2020-10-17git: introduce async_wait_all
->cat_async and ->check_async may trigger each other (in future callers) while waiting, so we need a unified method to ensure both complete. This doesn't affect current code, but allows us to slightly simplify existing callers.
2020-10-16tmpfile: modernize to 5.10.1+, note O_APPEND workaround
Once again we'll need O_APPEND on a temporary file, so note we support it, here; since Perl 5.32 is way too new to depend on our users having.
2020-10-16git: async: loop inflight checks for nested callbacks
We need to loop the inflight check for nested callback invocations to ensure we don't clog the pipe that feeds `git cat-file'. This bug was obscured by the fact that we're already accounting for 64-char git OIDs with SHA-256 in the pipe space calculation; perhaps we shouldn't do that.

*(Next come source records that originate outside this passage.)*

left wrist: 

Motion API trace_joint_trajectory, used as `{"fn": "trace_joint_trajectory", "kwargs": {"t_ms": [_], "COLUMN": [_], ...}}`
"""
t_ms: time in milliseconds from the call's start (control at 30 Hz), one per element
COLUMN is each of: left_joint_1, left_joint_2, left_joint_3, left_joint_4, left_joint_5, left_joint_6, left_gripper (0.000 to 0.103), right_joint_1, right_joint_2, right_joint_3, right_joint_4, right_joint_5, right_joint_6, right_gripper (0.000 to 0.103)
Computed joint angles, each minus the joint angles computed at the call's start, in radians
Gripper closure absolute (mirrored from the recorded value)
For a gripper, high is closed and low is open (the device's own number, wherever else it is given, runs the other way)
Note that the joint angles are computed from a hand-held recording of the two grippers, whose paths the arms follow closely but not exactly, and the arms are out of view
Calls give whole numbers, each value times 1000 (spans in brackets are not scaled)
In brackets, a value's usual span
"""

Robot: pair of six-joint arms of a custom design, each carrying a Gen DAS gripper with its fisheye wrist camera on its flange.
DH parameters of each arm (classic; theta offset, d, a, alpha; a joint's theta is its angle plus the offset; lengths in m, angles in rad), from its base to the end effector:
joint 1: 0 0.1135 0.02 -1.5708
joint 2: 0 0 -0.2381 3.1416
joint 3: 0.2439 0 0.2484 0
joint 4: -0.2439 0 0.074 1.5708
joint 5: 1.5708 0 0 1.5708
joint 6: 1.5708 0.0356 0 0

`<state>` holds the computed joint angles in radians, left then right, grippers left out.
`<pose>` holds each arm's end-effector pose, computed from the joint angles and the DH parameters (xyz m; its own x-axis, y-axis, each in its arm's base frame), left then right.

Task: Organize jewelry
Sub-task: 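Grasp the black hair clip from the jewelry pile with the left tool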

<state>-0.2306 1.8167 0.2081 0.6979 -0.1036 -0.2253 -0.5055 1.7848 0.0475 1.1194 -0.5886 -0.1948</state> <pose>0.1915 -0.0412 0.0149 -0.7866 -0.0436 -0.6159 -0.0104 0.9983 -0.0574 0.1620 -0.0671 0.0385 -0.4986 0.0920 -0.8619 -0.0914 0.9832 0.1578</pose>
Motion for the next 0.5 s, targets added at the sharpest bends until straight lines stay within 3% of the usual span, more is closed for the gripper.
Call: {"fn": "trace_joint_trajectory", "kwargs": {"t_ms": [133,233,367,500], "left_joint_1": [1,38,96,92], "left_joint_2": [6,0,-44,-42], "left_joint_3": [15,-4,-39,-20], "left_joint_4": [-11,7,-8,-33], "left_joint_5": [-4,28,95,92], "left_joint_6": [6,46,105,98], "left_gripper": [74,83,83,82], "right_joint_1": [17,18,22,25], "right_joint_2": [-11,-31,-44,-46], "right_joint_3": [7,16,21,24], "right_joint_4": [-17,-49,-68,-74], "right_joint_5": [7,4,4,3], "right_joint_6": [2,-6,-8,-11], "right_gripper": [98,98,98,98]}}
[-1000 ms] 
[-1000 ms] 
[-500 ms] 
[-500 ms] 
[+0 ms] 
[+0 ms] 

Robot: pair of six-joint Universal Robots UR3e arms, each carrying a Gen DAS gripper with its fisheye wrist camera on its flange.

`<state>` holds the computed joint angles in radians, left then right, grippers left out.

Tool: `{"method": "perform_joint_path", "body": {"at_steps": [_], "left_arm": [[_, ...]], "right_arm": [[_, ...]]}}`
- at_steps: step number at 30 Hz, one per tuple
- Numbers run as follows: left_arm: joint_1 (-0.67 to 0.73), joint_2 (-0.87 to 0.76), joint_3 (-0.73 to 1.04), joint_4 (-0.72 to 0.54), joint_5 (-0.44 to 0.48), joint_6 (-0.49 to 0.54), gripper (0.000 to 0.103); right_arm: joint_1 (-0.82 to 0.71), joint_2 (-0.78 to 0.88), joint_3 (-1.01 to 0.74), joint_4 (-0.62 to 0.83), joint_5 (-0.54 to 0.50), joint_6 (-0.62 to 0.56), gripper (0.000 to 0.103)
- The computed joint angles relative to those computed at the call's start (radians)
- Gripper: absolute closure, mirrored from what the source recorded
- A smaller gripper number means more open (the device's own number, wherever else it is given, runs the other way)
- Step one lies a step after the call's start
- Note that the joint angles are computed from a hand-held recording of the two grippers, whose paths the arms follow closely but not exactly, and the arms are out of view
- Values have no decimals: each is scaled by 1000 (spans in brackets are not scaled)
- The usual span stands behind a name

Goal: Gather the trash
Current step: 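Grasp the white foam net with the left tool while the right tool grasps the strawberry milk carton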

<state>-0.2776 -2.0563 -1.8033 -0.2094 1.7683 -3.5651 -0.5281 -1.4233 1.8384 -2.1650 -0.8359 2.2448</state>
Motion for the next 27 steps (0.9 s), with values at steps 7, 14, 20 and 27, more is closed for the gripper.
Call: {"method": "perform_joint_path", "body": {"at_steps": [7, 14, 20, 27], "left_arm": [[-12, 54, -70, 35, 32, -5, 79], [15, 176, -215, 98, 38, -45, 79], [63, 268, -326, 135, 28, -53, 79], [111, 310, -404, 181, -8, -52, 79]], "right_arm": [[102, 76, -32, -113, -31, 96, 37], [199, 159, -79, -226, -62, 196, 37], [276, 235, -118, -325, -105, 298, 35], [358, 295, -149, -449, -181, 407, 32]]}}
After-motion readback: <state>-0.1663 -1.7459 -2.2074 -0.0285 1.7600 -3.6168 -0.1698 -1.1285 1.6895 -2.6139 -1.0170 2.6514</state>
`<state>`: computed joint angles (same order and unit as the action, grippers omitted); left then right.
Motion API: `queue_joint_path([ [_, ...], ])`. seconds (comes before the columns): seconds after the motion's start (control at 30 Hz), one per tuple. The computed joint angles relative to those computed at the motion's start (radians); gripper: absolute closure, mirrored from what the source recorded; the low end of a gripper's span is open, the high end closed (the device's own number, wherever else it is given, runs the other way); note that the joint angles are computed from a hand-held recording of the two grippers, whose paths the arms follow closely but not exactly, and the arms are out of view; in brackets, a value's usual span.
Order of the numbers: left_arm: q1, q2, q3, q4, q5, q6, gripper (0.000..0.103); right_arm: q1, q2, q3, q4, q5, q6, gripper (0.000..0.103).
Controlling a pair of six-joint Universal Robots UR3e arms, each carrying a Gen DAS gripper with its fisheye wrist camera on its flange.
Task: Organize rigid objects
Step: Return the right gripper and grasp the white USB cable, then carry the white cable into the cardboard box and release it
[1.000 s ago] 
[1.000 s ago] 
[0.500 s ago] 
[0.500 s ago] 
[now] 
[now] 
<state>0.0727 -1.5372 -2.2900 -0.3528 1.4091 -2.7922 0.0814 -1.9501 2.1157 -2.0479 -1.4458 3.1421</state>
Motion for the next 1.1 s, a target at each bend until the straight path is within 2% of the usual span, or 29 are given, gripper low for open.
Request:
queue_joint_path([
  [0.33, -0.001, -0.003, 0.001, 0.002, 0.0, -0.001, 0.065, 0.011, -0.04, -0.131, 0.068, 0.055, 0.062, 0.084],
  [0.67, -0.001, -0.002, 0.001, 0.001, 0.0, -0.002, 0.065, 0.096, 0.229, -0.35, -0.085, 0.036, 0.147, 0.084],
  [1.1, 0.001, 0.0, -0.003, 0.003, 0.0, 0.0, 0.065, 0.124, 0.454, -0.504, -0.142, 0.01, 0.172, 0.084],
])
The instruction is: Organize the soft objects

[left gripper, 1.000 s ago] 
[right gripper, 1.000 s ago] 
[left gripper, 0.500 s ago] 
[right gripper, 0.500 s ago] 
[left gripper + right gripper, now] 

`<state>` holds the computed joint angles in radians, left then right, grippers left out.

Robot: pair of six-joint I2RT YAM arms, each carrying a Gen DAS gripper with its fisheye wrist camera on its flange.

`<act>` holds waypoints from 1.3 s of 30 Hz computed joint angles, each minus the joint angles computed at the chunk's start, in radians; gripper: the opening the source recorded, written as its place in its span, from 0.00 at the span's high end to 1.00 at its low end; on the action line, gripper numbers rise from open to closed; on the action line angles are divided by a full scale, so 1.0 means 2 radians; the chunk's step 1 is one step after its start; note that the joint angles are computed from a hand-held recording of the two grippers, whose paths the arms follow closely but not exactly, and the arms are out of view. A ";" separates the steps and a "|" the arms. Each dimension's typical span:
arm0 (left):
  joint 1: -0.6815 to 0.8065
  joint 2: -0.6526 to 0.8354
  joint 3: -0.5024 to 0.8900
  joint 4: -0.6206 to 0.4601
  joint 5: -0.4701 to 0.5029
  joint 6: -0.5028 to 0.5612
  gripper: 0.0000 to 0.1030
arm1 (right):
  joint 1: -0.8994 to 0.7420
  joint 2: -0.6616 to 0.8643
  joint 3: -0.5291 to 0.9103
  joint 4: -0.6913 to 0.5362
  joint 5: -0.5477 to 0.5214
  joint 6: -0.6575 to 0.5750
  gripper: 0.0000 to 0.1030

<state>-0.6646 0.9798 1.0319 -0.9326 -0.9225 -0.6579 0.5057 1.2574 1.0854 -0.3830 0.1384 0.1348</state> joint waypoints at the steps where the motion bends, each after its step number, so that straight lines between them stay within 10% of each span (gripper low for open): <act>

2020-10-16git: *_async: support nested callback invocations
For external indices, we'll need to support nested cat_async invocations to deduplicate cross-posted messages. Thus we need to ensure we do not clobber the {inflight*} queues while stepping through and ensure {cat_rbuf} is stored before invoking callbacks. This fixes the ->cat_async-only case, but does not yet account for the mix of ->check_async interspersed with ->cat_async calls, yet. More work will be needed on that front at a later date.
2020-10-16git: ensure ->destroy clobbers check_async read buffer
It's currently not a problem as ->destroy doesn't happen for no reason, we'll need to ensure future uses of ->destroy correctly discard the check_async buffer.